[[ DATA EXCERPT open ]]
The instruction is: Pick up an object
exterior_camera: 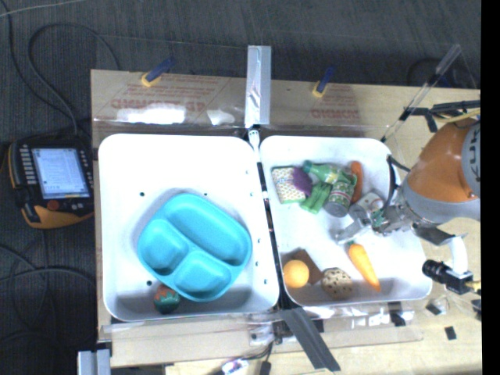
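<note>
Nearby, gripper [353, 226], grip unreadable, sits between carrot [362, 262] and can [339, 198].

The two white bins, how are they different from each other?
The left bin holds a blue divided tray and one small toy beside it; the right bin holds many small things, among them a carrot and an orange. The arm's pincer hangs over the right bin, not the left. Both are shallow, white and about the same size.

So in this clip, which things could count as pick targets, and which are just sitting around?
Job:
two-finger gripper
orange carrot
orange round fruit
speckled brown ball
green bottle
small metal can

Lying about:
blue divided plastic tray
yellow-cased handheld pendant
two blue-and-yellow clamps
</note>
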`<state>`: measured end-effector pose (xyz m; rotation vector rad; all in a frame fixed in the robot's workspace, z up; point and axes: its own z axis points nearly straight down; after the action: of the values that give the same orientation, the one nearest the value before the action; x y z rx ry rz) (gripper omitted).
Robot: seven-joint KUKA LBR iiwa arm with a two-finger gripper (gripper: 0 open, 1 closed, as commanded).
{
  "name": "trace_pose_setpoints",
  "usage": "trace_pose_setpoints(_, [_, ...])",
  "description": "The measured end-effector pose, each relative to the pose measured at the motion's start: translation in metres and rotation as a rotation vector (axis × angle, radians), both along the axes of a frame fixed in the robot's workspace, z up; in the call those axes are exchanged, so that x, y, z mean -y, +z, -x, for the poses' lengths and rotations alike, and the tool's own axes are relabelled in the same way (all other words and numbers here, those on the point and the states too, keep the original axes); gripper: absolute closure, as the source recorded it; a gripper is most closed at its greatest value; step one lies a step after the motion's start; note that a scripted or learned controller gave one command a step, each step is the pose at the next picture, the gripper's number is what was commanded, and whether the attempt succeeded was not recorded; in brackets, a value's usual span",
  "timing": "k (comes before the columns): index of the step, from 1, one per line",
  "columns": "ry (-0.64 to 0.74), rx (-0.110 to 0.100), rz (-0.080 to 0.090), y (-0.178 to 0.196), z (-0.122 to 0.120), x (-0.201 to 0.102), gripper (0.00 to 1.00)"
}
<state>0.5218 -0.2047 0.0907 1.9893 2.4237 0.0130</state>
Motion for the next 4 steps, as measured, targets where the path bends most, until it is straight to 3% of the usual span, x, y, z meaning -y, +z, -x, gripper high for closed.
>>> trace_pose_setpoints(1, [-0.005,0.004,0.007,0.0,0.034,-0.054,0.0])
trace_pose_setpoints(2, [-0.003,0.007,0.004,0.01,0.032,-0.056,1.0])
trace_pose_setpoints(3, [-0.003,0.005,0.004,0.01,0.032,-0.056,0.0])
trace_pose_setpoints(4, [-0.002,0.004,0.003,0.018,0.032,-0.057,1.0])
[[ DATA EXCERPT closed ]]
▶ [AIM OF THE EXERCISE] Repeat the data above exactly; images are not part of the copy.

▶ [EXERCISE SOLUTION]
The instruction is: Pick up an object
exterior_camera: 
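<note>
Nearby, gripper [353, 226], grip unreadable, sits between carrot [362, 262] and can [339, 198].

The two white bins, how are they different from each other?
The left bin holds a blue divided tray and one small toy beside it; the right bin holds many small things, among them a carrot and an orange. The arm's pincer hangs over the right bin, not the left. Both are shallow, white and about the same size.

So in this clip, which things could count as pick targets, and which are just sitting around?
Job:
two-finger gripper
orange carrot
orange round fruit
speckled brown ball
green bottle
small metal can

Lying about:
blue divided plastic tray
yellow-cased handheld pendant
two blue-and-yellow clamps
</note>
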`<state>`: measured end-effector pose (xyz m; rotation vector rad; all in a frame fixed in the robot's workspace, z up; point and axes: its own z axis points nearly straight down; after the action: of the values that give the same orientation, the one nearest the value before the action; x y z rx ry rz) (gripper omitted).
Robot: seven-joint KUKA LBR iiwa arm with a two-finger gripper (gripper: 0 open, 1 closed, as commanded).
{
  "name": "trace_pose_setpoints",
  "usage": "trace_pose_setpoints(_, [_, ...])",
  "description": "The measured end-effector pose, each relative to the pose measured at the motion's start: translation in metres and rotation as a rotation vector (axis × angle, radians), both along the axes of a frame fixed in the robot's workspace, z up; in the call those axes are exchanged, so that x, y, z mean -y, +z, -x, for the poses' lengths and rotations alike, and the tool's own axes are relabelled in the same way (all other words and numbers here, those on the point and the states too, keep the original axes); gripper: absolute closure, as the source recorded it; a gripper is most closed at its greatest value; step one lies a step after the motion's start; note that a scripted or learned controller gave one command a step, each step is the pose at the next picture, the gripper's number is what was commanded, and whether the attempt succeeded was not recorded; in brackets, a value's usual span",
  "timing": "k (comes before the columns): index of the step, from 1, one per line",
  "columns": "ry (-0.64 to 0.74), rx (-0.110 to 0.100), rz (-0.080 to 0.090), y (-0.178 to 0.196), z (-0.122 to 0.120), x (-0.201 to 0.102), gripper (0.00 to 1.00)"
}
<state>0.5218 -0.2047 0.0907 1.9893 2.4237 0.0130</state>
Motion for the next 4 steps, as measured, targets where the path bends most, until it is straight to 3% of the usual span, x, y, z meaning -y, +z, -x, gripper high for closed.
>>> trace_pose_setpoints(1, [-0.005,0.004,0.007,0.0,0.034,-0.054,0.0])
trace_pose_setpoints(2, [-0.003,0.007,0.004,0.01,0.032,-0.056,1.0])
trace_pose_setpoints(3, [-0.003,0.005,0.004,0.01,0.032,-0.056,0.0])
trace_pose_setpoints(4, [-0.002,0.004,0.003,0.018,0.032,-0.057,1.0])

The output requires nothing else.